**How to complete this task**
Top to bottom, every record is to be copied word for word.

**Data extract**
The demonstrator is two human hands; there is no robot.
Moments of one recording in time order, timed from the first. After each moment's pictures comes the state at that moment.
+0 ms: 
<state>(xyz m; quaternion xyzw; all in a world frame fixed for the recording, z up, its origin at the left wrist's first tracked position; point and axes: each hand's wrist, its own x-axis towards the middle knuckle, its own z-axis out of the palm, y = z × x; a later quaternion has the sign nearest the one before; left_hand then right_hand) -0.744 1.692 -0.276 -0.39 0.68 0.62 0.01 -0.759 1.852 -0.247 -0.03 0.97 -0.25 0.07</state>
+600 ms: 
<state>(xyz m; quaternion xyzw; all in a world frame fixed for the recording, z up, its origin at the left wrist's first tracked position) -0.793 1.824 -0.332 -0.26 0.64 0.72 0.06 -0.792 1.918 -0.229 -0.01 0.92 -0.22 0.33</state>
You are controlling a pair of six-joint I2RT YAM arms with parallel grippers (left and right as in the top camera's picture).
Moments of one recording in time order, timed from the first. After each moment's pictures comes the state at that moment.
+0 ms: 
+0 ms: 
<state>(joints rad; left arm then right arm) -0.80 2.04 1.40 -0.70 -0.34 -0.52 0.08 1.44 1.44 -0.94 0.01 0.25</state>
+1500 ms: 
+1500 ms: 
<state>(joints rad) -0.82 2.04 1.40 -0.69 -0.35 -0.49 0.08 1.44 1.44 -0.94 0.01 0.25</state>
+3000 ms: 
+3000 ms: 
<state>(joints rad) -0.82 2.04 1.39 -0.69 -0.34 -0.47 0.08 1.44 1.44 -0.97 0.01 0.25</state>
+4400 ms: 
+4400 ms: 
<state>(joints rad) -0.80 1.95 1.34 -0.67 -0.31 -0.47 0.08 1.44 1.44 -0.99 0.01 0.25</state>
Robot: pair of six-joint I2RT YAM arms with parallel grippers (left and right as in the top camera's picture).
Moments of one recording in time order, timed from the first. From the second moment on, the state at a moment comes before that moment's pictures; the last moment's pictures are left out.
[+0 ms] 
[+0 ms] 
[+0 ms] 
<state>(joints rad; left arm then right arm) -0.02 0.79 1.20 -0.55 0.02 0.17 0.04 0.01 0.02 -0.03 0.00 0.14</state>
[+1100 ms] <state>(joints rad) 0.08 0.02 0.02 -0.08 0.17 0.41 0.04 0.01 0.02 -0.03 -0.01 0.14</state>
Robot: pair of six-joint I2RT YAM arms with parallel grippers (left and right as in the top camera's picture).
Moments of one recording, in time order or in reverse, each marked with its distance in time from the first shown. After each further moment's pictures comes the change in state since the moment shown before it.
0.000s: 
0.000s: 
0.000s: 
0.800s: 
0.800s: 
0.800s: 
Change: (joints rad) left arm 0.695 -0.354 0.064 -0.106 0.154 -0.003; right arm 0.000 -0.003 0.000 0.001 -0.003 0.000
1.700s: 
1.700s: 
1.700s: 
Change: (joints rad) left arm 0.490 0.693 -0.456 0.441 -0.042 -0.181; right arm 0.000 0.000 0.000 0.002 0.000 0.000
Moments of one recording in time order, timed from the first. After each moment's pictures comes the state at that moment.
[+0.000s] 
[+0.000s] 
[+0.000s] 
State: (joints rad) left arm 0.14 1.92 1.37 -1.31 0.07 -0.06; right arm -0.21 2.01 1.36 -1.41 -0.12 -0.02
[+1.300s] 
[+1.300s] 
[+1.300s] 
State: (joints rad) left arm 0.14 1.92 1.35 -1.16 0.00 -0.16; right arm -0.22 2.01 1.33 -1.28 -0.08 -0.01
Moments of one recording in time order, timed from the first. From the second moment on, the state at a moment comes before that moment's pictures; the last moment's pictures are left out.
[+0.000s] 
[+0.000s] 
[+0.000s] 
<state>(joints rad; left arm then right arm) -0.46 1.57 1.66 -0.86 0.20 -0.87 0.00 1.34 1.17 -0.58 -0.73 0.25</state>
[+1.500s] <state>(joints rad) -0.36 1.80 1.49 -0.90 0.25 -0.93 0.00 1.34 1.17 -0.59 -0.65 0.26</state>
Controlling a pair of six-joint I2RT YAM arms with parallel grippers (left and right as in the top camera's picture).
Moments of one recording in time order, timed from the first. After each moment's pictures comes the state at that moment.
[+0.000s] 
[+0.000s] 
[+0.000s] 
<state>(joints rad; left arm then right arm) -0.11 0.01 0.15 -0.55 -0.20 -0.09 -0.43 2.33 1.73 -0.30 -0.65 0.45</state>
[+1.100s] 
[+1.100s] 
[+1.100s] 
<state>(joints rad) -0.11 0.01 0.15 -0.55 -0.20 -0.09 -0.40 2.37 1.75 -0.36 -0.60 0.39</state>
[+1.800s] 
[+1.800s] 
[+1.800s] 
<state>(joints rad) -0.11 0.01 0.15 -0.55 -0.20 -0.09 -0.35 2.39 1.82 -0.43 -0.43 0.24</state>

**Answer to the exercise**
The demonstrator is two human hands; there is no robot.
Moments of one recording in time order, timed from the first. After each moment's pictures comes the state at that moment.
+0 ms: 
<state>(xyz m; quaternion xyzw; all in a world frame fixed for the recording, z up, its origin at the left wrist's first tracked position; point and axes: each hand's wrist, its own x-axis towards the middle knuckle, its own z-axis out of the palm, y = z × x; a later quaternion has the sign nearest the one before; left_hand then right_hand) -0.744 1.692 -0.276 -0.39 0.68 0.62 0.01 -0.759 1.852 -0.247 -0.03 0.97 -0.25 0.07</state>
+600 ms: 
<state>(xyz m; quaternion xyzw; all in a world frame fixed for the recording, z up, its origin at the left wrist's first tracked position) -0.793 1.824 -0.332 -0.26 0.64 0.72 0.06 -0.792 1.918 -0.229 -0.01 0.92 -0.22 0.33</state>
You are controlling a pair of six-joint I2RT YAM arms with parallel grippers (left and right as in the top camera's picture).
Moments of one recording in time order, timed from the first. After each moment's pictures comes the state at that moment.
+0 ms: 
+0 ms: 
<state>(joints rad; left arm then right arm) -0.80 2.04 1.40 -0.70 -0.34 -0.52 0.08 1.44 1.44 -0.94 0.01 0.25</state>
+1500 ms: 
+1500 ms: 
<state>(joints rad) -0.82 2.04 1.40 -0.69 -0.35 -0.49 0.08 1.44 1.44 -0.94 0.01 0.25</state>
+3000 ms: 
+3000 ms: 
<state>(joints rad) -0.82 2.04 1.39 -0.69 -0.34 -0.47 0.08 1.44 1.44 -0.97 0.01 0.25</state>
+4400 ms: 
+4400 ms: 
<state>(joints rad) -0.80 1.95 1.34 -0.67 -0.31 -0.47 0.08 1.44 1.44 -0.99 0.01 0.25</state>
Robot: pair of six-joint I2RT YAM arms with parallel grippers (left and right as in the top camera's picture).
Moments of one recording in time order, timed from the first. From the second moment on, the state at a moment comes before that moment's pictures; the last moment's pictures are left out.
[+0 ms] 
[+0 ms] 
[+0 ms] 
<state>(joints rad; left arm then right arm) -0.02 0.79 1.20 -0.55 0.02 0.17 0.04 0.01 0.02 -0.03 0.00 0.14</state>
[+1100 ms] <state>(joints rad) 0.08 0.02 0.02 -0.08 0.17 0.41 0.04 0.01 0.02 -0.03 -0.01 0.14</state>
Robot: pair of six-joint I2RT YAM arms with parallel grippers (left and right as in the top camera's picture).
Moments of one recording, in time order or in reverse, each marked with its distance in time from the first shown. After each further moment's pictures comes the change in state since the moment shown before it.
0.000s: 
0.000s: 
0.000s: 
0.800s: 
0.800s: 
0.800s: 
Change: (joints rad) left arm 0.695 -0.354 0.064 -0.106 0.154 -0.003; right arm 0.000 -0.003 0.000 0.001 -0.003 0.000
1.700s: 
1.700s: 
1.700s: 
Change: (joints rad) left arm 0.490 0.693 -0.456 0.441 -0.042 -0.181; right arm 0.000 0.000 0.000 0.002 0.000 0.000
Moments of one recording in time order, timed from the first. After each moment's pictures comes the state at that moment.
[+0.000s] 
[+0.000s] 
[+0.000s] 
State: (joints rad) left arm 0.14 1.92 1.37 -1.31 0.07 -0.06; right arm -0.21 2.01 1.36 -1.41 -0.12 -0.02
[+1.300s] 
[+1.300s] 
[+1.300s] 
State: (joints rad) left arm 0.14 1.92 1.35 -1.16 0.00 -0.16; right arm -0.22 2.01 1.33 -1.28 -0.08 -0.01
Moments of one recording in time order, timed from the first. From the second moment on, the state at a moment comes before that moment's pictures; the last moment's pictures are left out.
[+0.000s] 
[+0.000s] 
[+0.000s] 
<state>(joints rad; left arm then right arm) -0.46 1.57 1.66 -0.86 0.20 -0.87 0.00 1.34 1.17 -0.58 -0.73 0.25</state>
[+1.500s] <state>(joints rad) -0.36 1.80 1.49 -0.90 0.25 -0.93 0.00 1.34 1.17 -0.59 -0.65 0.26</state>
Controlling a pair of six-joint I2RT YAM arms with parallel grippers (left and right as in the top camera's picture).
Moments of one recording in time order, timed from the first. After each moment's pictures comes the state at that moment.
[+0.000s] 
[+0.000s] 
[+0.000s] 
<state>(joints rad; left arm then right arm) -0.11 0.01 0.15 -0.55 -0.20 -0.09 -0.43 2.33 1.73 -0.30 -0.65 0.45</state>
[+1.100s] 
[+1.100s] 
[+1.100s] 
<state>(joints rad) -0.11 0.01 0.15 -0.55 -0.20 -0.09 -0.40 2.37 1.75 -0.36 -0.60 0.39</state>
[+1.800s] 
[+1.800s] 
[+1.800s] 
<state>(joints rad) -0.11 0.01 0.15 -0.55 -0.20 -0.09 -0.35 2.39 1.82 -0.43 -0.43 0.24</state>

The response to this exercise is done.